Six estados entraram com ação na justiça contra a administração de Donald Trump, contestando a decisão de cancelar um grande contrato de lease de energia eólica offshore, ao largo da costa de Nova York. O acordo, anunciado em março, previa pagamento de quase US$ 1 bilhão à TotalEnergies para encerrar dois parques eólicos offshore usados para Nova York e Carolina do Norte. A motivação seria encerrar projetos e investir em óleo e gás.
A ação é liderada pela procuradora-geral de Nova York, Letitia James, e envolve Connecticut, Maine, Massachusetts, New Jersey, Rhode Island e Vermont. Segundo a queixa, o acordo violaria a Outer Continental Shelf Lands Act e a Judgment Fund Act, entre outras alegações, e busca derrubar o acordo, suspender o cancelamento da concessão e impedir novas medidas.

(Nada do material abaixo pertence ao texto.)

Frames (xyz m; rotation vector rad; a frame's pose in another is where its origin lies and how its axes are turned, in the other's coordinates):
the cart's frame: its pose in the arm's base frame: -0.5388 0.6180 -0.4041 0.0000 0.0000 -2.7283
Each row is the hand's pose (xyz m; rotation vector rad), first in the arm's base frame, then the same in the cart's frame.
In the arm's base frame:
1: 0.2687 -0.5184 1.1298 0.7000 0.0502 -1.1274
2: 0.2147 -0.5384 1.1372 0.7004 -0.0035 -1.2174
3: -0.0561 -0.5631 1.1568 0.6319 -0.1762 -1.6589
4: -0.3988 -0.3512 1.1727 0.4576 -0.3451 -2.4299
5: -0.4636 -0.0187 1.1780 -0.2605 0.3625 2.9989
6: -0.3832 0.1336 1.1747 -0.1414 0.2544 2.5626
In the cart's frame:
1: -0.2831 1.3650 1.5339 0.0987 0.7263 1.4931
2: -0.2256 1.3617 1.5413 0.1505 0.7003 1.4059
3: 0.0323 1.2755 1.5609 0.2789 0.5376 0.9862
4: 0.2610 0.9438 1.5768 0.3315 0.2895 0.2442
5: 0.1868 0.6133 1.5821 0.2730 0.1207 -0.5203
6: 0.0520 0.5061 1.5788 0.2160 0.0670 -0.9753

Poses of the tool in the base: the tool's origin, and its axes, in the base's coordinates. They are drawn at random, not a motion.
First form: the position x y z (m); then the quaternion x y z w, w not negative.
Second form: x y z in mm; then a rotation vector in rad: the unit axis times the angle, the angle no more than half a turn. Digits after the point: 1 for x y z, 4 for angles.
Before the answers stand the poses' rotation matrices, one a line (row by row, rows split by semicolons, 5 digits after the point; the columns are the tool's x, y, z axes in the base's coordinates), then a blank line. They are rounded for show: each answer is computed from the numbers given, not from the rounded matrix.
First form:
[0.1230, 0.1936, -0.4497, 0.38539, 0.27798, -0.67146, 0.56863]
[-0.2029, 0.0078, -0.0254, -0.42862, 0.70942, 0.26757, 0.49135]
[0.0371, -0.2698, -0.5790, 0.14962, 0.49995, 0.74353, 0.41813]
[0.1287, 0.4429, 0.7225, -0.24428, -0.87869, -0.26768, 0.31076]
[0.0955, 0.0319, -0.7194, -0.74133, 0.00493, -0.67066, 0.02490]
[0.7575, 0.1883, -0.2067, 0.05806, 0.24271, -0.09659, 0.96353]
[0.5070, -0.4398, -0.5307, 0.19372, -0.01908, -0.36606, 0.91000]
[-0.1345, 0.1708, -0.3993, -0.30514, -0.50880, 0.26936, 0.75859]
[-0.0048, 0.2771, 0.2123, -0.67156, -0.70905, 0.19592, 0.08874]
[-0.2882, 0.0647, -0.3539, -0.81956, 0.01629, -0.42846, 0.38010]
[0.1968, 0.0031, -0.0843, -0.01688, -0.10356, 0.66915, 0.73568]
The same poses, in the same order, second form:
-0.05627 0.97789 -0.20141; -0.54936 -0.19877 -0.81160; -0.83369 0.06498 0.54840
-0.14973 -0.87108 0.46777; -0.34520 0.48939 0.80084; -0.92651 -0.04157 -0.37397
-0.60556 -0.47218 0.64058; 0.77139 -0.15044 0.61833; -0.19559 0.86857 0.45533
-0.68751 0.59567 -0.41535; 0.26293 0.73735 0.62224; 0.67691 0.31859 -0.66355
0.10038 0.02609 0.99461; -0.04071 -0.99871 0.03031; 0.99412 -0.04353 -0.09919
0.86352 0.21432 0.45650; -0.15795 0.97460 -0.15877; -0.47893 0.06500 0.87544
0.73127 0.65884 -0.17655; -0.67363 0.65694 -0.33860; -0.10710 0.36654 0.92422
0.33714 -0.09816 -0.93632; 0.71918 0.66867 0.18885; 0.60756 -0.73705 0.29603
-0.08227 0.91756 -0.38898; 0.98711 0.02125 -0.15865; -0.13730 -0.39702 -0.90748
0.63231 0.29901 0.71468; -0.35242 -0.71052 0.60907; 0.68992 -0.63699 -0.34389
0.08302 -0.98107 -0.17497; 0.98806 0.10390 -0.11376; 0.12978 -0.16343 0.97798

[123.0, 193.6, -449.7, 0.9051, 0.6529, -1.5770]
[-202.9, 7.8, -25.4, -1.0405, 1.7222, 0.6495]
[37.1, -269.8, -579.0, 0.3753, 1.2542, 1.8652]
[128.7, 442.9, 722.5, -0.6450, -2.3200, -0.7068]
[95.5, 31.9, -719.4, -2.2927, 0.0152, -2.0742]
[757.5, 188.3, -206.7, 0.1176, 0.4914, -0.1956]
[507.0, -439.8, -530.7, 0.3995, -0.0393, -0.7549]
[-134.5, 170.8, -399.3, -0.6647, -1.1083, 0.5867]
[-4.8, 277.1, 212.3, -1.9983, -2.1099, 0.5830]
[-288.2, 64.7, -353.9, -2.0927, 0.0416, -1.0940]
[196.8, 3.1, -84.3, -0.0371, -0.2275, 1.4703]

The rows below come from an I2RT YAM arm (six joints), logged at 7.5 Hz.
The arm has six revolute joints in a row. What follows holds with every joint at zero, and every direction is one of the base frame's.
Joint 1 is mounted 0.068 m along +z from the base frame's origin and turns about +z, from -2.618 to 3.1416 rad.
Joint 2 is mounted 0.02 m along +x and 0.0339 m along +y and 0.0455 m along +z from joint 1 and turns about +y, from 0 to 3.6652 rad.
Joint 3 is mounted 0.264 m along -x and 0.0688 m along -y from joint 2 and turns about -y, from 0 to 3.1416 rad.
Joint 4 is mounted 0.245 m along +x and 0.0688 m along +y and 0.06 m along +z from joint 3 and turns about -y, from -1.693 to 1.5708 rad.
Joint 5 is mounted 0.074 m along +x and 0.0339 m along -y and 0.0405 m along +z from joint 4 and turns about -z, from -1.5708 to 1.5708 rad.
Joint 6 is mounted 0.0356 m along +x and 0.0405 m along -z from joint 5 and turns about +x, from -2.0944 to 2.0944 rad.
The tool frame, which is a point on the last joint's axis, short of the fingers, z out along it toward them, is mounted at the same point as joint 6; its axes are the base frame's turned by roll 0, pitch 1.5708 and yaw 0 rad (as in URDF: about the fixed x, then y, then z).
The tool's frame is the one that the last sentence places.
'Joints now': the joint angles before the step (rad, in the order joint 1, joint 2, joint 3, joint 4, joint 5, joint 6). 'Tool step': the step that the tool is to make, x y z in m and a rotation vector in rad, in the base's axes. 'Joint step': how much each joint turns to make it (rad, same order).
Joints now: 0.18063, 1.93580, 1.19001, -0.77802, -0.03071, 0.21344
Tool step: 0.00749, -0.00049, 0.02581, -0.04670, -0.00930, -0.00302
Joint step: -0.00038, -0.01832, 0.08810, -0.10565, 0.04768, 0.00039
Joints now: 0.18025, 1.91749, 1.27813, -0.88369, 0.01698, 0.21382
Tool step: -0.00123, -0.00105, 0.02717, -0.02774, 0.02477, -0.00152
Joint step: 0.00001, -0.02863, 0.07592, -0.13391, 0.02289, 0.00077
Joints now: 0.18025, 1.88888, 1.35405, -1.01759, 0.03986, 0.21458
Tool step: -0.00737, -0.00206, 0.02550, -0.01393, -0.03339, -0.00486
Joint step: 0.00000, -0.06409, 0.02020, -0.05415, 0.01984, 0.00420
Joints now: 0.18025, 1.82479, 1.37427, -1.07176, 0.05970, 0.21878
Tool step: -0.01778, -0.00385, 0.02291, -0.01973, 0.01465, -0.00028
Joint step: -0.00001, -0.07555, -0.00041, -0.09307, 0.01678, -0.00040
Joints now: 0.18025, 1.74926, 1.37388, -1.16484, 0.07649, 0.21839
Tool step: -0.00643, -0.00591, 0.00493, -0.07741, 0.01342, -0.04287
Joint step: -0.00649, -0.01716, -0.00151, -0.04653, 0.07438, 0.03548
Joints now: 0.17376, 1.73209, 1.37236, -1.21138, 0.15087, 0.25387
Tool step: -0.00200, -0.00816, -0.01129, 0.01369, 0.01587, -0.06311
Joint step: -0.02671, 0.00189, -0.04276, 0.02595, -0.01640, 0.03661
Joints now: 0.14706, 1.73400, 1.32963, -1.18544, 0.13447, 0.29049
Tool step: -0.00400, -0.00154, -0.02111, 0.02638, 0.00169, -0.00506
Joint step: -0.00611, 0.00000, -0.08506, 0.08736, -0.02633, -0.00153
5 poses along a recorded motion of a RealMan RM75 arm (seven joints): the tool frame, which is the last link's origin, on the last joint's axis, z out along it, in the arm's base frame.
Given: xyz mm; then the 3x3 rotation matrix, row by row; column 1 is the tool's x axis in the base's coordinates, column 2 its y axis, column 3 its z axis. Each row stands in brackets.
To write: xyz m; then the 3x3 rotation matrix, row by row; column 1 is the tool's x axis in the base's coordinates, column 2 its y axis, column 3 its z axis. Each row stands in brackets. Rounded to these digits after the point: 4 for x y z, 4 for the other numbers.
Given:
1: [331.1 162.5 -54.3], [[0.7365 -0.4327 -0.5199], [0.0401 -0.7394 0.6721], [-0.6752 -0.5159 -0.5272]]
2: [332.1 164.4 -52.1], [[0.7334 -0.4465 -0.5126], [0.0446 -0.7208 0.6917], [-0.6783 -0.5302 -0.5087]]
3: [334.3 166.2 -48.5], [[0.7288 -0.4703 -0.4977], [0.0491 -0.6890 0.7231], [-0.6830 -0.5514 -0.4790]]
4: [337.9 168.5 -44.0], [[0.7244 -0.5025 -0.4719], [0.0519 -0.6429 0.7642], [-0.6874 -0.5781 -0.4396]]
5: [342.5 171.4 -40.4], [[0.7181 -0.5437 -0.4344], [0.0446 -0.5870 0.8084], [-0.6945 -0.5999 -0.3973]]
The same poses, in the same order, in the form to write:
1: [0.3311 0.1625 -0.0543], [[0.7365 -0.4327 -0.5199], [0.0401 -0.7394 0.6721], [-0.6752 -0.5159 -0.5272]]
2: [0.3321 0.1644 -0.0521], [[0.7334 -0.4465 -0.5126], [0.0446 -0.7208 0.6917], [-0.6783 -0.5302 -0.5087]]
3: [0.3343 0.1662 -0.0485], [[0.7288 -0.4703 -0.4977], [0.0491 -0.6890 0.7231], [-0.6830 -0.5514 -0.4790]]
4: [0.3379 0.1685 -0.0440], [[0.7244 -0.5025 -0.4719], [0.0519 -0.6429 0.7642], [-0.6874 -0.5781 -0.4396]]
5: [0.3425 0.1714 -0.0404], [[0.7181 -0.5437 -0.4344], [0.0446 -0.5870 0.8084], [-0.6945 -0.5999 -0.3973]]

> O contexto legal inclui decisões judiciais anteriores que consideraram ilegais ordens executivas e diretivas de paralisação de parques eólicos offshore. A administração argumenta que o vento offshore é caro, instável e subsidionado, e que o acordo evita custos aos contribuintes.
A Procuradoria aponta ainda que o acordo poderia eliminar mil empregos sindicados e reduzir o acesso de Nova York a energia limpa e acessível, segundo a ação. O Departamento do Interior divulgou, à época, que o acordo representaria uma vitória para o acesso a energia confiável e de custo menor, segundo autoridades da pasta.
> Grupos ambientais defenderam o valor da energia eólica offshore, ressaltando que a retirada do parque prejudicaria consumidores com contas de luz mais altas, conforme a visão de representantes da Oceantic Network.